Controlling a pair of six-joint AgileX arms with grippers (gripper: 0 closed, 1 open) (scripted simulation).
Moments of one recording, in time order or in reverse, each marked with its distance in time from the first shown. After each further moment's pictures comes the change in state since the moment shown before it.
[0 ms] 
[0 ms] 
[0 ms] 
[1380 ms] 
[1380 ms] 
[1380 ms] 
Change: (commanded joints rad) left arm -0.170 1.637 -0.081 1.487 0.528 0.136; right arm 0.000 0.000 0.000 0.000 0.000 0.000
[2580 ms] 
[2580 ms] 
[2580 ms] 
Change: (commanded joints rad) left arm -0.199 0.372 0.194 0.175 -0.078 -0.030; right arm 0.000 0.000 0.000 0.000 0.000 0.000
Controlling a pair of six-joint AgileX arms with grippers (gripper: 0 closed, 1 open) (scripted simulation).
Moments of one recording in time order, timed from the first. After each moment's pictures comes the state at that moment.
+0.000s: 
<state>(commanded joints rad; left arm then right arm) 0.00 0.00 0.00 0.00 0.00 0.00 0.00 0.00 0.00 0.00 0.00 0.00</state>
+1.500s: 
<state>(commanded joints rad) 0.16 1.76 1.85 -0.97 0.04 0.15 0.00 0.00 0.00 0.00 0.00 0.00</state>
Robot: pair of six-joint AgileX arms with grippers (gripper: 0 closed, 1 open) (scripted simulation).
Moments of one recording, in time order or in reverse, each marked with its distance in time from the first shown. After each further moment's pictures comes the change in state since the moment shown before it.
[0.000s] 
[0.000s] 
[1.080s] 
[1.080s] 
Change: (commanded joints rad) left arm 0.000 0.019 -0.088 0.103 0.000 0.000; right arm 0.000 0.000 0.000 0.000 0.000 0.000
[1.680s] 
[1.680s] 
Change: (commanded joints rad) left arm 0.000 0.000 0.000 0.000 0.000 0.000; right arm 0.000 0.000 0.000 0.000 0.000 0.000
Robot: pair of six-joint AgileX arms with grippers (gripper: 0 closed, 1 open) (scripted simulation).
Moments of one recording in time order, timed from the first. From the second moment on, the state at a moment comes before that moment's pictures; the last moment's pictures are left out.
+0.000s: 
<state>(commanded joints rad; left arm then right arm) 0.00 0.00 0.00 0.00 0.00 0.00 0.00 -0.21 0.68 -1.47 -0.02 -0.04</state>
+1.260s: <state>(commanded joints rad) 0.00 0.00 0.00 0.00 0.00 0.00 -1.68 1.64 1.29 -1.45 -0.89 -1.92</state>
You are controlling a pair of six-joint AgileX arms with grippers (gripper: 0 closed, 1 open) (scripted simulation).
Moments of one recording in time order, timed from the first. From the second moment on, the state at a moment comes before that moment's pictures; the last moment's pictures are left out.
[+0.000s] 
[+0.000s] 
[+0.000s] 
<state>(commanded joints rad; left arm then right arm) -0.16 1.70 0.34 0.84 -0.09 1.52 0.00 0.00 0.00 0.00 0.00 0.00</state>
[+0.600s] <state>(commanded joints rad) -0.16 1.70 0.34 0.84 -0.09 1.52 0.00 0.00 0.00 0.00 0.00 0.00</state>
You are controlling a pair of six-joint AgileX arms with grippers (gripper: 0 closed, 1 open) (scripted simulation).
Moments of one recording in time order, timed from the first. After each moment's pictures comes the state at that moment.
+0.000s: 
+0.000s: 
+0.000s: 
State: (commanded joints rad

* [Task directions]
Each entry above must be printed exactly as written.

* [Your solution]
Controlling a pair of six-joint AgileX arms with grippers (gripper: 0 closed, 1 open) (scripted simulation).
Moments of one recording, in time order or in reverse, each marked with its distance in time from the first shown. After each further moment's pictures comes the change in state since the moment shown before it.
[0 ms] 
[0 ms] 
[0 ms] 
[1380 ms] 
[1380 ms] 
[1380 ms] 
Change: (commanded joints rad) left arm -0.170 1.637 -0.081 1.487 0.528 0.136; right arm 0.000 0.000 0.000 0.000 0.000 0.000
[2580 ms] 
[2580 ms] 
[2580 ms] 
Change: (commanded joints rad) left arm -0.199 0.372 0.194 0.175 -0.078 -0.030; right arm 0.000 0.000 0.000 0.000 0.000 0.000
Controlling a pair of six-joint AgileX arms with grippers (gripper: 0 closed, 1 open) (scripted simulation).
Moments of one recording in time order, timed from the first. After each moment's pictures comes the state at that moment.
+0.000s: 
<state>(commanded joints rad; left arm then right arm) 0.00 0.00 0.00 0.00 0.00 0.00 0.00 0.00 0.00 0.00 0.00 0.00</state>
+1.500s: 
<state>(commanded joints rad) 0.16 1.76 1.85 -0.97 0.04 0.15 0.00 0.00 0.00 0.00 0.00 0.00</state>
Robot: pair of six-joint AgileX arms with grippers (gripper: 0 closed, 1 open) (scripted simulation).
Moments of one recording, in time order or in reverse, each marked with its distance in time from the first shown. After each further moment's pictures comes the change in state since the moment shown before it.
[0.000s] 
[0.000s] 
[1.080s] 
[1.080s] 
Change: (commanded joints rad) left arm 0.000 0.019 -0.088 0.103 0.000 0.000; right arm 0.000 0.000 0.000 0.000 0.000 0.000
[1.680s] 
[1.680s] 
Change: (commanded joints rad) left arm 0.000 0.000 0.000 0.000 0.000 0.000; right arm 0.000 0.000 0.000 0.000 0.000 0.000
Robot: pair of six-joint AgileX arms with grippers (gripper: 0 closed, 1 open) (scripted simulation).
Moments of one recording in time order, timed from the first. From the second moment on, the state at a moment comes before that moment's pictures; the last moment's pictures are left out.
+0.000s: 
<state>(commanded joints rad; left arm then right arm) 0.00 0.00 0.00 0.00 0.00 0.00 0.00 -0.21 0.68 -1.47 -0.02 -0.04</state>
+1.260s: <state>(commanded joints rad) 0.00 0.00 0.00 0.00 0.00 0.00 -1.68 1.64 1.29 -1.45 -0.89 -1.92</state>
You are controlling a pair of six-joint AgileX arms with grippers (gripper: 0 closed, 1 open) (scripted simulation).
Moments of one recording in time order, timed from the first. From the second moment on, the state at a moment comes before that moment's pictures; the last moment's pictures are left out.
[+0.000s] 
[+0.000s] 
[+0.000s] 
<state>(commanded joints rad; left arm then right arm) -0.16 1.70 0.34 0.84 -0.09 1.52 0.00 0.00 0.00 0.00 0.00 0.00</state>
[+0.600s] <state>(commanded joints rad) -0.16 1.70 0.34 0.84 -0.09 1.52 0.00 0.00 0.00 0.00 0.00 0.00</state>
You are controlling a pair of six-joint AgileX arms with grippers (gripper: 0 closed, 1 open) (scripted simulation).
Moments of one recording in time order, timed from the first. After each moment's pictures comes the state at that moment.
+0.000s: 
+0.000s: 
+0.000s: 
State: (commanded joints rad

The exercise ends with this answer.